*TASK GOAL*. Would you restate the data exactly as given?

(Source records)
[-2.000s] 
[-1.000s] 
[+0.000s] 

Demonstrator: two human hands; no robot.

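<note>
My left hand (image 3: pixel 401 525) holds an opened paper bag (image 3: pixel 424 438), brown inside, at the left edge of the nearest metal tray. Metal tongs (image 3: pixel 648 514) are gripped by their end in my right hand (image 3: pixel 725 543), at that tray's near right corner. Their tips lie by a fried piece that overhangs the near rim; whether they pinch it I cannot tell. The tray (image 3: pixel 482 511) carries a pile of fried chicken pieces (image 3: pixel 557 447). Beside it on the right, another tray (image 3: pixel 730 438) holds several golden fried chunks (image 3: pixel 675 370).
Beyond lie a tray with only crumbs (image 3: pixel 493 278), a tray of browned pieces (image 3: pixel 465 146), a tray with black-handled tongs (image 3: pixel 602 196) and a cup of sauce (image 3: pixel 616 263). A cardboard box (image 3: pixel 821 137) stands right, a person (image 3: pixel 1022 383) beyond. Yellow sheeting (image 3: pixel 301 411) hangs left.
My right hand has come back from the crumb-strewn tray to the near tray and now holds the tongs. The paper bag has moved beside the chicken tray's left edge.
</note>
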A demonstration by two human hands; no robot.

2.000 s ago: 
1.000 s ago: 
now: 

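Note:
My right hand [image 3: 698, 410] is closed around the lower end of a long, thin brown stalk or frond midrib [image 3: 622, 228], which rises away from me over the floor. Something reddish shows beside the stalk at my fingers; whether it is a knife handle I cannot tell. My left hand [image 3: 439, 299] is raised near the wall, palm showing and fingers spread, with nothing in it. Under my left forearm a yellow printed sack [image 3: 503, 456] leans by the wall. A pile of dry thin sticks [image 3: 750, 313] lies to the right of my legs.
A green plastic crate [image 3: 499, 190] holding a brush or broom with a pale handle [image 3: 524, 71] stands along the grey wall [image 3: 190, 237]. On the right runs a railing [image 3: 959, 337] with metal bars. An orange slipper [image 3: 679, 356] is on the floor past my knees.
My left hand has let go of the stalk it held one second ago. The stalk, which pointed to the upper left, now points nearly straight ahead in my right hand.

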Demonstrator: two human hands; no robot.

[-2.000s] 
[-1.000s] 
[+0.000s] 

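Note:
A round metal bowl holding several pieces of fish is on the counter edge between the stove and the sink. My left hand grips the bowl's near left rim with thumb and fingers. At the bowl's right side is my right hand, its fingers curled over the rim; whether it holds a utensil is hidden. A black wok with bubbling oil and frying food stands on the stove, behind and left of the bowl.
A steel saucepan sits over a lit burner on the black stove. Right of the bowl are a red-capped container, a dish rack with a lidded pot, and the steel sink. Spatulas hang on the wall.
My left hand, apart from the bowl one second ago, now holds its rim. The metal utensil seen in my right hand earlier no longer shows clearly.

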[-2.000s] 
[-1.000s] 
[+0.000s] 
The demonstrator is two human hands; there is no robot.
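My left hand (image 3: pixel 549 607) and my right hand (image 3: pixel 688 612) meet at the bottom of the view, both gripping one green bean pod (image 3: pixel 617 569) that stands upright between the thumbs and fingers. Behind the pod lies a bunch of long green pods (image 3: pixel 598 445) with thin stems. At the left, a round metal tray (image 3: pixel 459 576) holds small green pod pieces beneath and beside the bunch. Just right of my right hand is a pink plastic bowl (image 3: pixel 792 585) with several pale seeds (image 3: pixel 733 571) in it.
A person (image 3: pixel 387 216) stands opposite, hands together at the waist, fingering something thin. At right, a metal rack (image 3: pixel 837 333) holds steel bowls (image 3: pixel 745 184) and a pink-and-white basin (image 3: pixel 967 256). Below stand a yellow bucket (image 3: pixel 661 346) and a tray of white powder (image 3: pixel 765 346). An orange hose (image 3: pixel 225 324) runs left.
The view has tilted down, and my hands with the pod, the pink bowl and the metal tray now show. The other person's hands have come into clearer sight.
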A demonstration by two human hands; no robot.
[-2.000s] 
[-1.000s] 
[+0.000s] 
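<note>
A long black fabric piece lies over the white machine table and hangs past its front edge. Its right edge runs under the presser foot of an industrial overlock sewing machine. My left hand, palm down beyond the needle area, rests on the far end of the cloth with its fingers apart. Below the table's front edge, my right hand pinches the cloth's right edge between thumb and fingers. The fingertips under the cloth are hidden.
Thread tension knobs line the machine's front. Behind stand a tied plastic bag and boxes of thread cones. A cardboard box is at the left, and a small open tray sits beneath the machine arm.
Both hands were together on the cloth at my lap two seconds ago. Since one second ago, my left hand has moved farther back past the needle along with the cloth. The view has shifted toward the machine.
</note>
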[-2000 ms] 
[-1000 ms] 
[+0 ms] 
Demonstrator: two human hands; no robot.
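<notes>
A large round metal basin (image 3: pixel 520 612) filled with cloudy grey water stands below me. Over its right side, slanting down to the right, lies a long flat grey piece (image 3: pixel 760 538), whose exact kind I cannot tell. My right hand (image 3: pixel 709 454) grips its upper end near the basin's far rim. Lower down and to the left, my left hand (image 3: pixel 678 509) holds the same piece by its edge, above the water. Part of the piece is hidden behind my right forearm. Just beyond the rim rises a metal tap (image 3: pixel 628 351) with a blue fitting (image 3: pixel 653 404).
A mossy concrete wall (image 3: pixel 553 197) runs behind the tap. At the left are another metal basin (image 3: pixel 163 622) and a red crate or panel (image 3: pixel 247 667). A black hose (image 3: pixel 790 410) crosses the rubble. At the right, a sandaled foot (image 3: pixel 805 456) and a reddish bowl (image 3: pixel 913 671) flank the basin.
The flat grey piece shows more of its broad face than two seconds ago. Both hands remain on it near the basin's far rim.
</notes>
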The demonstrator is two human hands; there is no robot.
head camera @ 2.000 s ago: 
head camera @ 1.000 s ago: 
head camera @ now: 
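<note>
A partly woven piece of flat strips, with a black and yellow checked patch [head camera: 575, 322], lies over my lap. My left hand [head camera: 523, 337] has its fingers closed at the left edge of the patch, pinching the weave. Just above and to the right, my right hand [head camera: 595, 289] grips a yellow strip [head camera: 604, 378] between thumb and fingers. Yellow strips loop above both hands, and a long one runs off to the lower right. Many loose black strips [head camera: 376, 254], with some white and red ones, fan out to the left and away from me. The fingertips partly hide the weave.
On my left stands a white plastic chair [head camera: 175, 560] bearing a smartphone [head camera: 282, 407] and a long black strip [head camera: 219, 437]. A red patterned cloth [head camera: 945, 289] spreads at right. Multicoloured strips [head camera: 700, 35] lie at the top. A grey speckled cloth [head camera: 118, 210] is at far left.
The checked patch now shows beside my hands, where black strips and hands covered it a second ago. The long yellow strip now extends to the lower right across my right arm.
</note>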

*FINISHED TASK*.
[-2.000s] 
[-1.000s] 
[+0.000s] 

Demonstrator: two human hands; no robot.

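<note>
My left hand (image 3: pixel 401 525) holds an opened paper bag (image 3: pixel 424 438), brown inside, at the left edge of the nearest metal tray. Metal tongs (image 3: pixel 648 514) are gripped by their end in my right hand (image 3: pixel 725 543), at that tray's near right corner. Their tips lie by a fried piece that overhangs the near rim; whether they pinch it I cannot tell. The tray (image 3: pixel 482 511) carries a pile of fried chicken pieces (image 3: pixel 557 447). Beside it on the right, another tray (image 3: pixel 730 438) holds several golden fried chunks (image 3: pixel 675 370).
Beyond lie a tray with only crumbs (image 3: pixel 493 278), a tray of browned pieces (image 3: pixel 465 146), a tray with black-handled tongs (image 3: pixel 602 196) and a cup of sauce (image 3: pixel 616 263). A cardboard box (image 3: pixel 821 137) stands right, a person (image 3: pixel 1022 383) beyond. Yellow sheeting (image 3: pixel 301 411) hangs left.
My right hand has come back from the crumb-strewn tray to the near tray and now holds the tongs. The paper bag has moved beside the chicken tray's left edge.
</note>
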A demonstration by two human hands; no robot.

2.000 s ago: 
1.000 s ago: 
now: 

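Note:
My right hand [image 3: 698, 410] is closed around the lower end of a long, thin brown stalk or frond midrib [image 3: 622, 228], which rises away from me over the floor. Something reddish shows beside the stalk at my fingers; whether it is a knife handle I cannot tell. My left hand [image 3: 439, 299] is raised near the wall, palm showing and fingers spread, with nothing in it. Under my left forearm a yellow printed sack [image 3: 503, 456] leans by the wall. A pile of dry thin sticks [image 3: 750, 313] lies to the right of my legs.
A green plastic crate [image 3: 499, 190] holding a brush or broom with a pale handle [image 3: 524, 71] stands along the grey wall [image 3: 190, 237]. On the right runs a railing [image 3: 959, 337] with metal bars. An orange slipper [image 3: 679, 356] is on the floor past my knees.
My left hand has let go of the stalk it held one second ago. The stalk, which pointed to the upper left, now points nearly straight ahead in my right hand.
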
Demonstrator: two human hands; no robot.

[-2.000s] 
[-1.000s] 
[+0.000s] 

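Note:
A round metal bowl holding several pieces of fish is on the counter edge between the stove and the sink. My left hand grips the bowl's near left rim with thumb and fingers. At the bowl's right side is my right hand, its fingers curled over the rim; whether it holds a utensil is hidden. A black wok with bubbling oil and frying food stands on the stove, behind and left of the bowl.
A steel saucepan sits over a lit burner on the black stove. Right of the bowl are a red-capped container, a dish rack with a lidded pot, and the steel sink. Spatulas hang on the wall.
My left hand, apart from the bowl one second ago, now holds its rim. The metal utensil seen in my right hand earlier no longer shows clearly.
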
[-2.000s] 
[-1.000s] 
[+0.000s] 
The demonstrator is two human hands; there is no robot.
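My left hand (image 3: pixel 549 607) and my right hand (image 3: pixel 688 612) meet at the bottom of the view, both gripping one green bean pod (image 3: pixel 617 569) that stands upright between the thumbs and fingers. Behind the pod lies a bunch of long green pods (image 3: pixel 598 445) with thin stems. At the left, a round metal tray (image 3: pixel 459 576) holds small green pod pieces beneath and beside the bunch. Just right of my right hand is a pink plastic bowl (image 3: pixel 792 585) with several pale seeds (image 3: pixel 733 571) in it.
A person (image 3: pixel 387 216) stands opposite, hands together at the waist, fingering something thin. At right, a metal rack (image 3: pixel 837 333) holds steel bowls (image 3: pixel 745 184) and a pink-and-white basin (image 3: pixel 967 256). Below stand a yellow bucket (image 3: pixel 661 346) and a tray of white powder (image 3: pixel 765 346). An orange hose (image 3: pixel 225 324) runs left.
The view has tilted down, and my hands with the pod, the pink bowl and the metal tray now show. The other person's hands have come into clearer sight.
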A demonstration by two human hands; no robot.
[-2.000s] 
[-1.000s] 
[+0.000s] 
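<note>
A long black fabric piece lies over the white machine table and hangs past its front edge. Its right edge runs under the presser foot of an industrial overlock sewing machine. My left hand, palm down beyond the needle area, rests on the far end of the cloth with its fingers apart. Below the table's front edge, my right hand pinches the cloth's right edge between thumb and fingers. The fingertips under the cloth are hidden.
Thread tension knobs line the machine's front. Behind stand a tied plastic bag and boxes of thread cones. A cardboard box is at the left, and a small open tray sits beneath the machine arm.
Both hands were together on the cloth at my lap two seconds ago. Since one second ago, my left hand has moved farther back past the needle along with the cloth. The view has shifted toward the machine.
</note>
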[-2000 ms] 
[-1000 ms] 
[+0 ms] 
Demonstrator: two human hands; no robot.
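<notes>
A large round metal basin (image 3: pixel 520 612) filled with cloudy grey water stands below me. Over its right side, slanting down to the right, lies a long flat grey piece (image 3: pixel 760 538), whose exact kind I cannot tell. My right hand (image 3: pixel 709 454) grips its upper end near the basin's far rim. Lower down and to the left, my left hand (image 3: pixel 678 509) holds the same piece by its edge, above the water. Part of the piece is hidden behind my right forearm. Just beyond the rim rises a metal tap (image 3: pixel 628 351) with a blue fitting (image 3: pixel 653 404).
A mossy concrete wall (image 3: pixel 553 197) runs behind the tap. At the left are another metal basin (image 3: pixel 163 622) and a red crate or panel (image 3: pixel 247 667). A black hose (image 3: pixel 790 410) crosses the rubble. At the right, a sandaled foot (image 3: pixel 805 456) and a reddish bowl (image 3: pixel 913 671) flank the basin.
The flat grey piece shows more of its broad face than two seconds ago. Both hands remain on it near the basin's far rim.
</notes>
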The demonstrator is two human hands; there is no robot.
head camera @ 2.000 s ago: 
head camera @ 1.000 s ago: 
head camera @ now: 
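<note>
A partly woven piece of flat strips, with a black and yellow checked patch [head camera: 575, 322], lies over my lap. My left hand [head camera: 523, 337] has its fingers closed at the left edge of the patch, pinching the weave. Just above and to the right, my right hand [head camera: 595, 289] grips a yellow strip [head camera: 604, 378] between thumb and fingers. Yellow strips loop above both hands, and a long one runs off to the lower right. Many loose black strips [head camera: 376, 254], with some white and red ones, fan out to the left and away from me. The fingertips partly hide the weave.
On my left stands a white plastic chair [head camera: 175, 560] bearing a smartphone [head camera: 282, 407] and a long black strip [head camera: 219, 437]. A red patterned cloth [head camera: 945, 289] spreads at right. Multicoloured strips [head camera: 700, 35] lie at the top. A grey speckled cloth [head camera: 118, 210] is at far left.
The checked patch now shows beside my hands, where black strips and hands covered it a second ago. The long yellow strip now extends to the lower right across my right arm.
</note>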

That completes the response to the exercise.